◆ **Task**
In the data, find each line where the word "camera" appears and list that line.

◆ **Listed entries**
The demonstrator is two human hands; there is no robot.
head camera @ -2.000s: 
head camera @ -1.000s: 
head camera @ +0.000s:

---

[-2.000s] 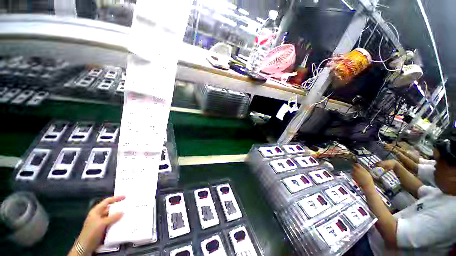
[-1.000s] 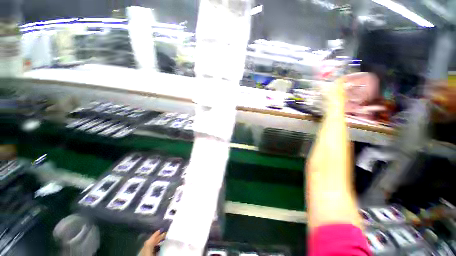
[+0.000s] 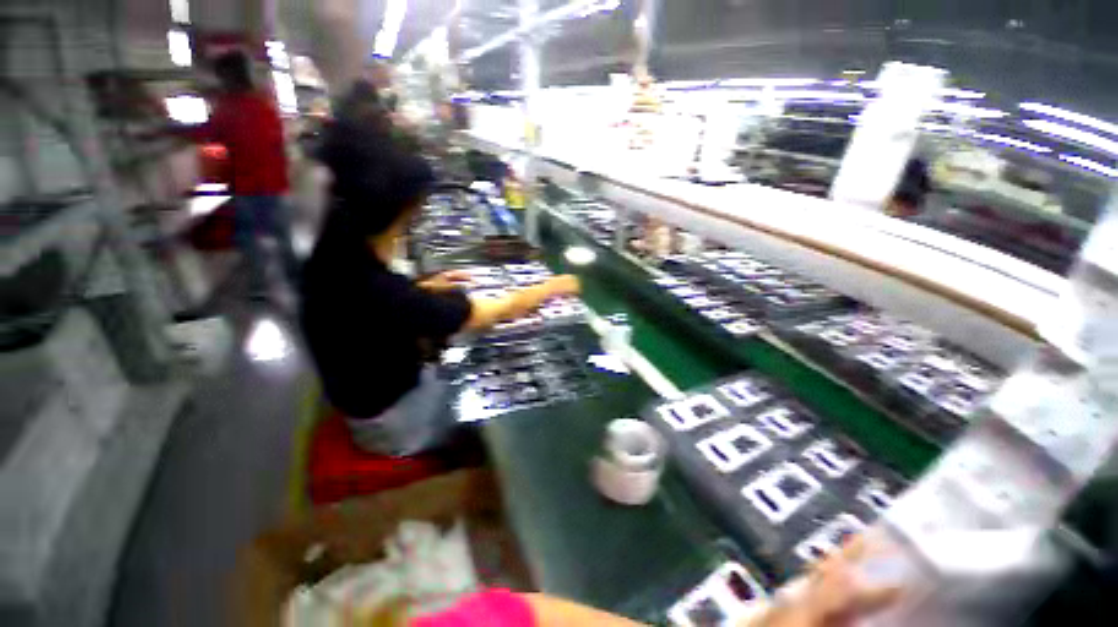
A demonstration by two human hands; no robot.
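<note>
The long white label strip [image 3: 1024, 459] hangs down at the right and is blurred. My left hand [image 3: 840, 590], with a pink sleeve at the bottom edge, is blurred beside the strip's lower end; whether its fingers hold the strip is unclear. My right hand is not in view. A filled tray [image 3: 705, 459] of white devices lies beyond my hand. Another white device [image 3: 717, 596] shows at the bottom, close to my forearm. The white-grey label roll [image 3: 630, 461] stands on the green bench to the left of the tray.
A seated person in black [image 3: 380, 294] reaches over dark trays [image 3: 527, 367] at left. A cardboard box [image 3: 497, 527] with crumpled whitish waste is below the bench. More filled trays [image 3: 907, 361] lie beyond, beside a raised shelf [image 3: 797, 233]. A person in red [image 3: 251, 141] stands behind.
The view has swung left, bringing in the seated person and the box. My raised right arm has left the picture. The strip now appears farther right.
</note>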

◆ **Task answer**
head camera @ -2.000s: 
head camera @ -1.000s: 
head camera @ +0.000s:

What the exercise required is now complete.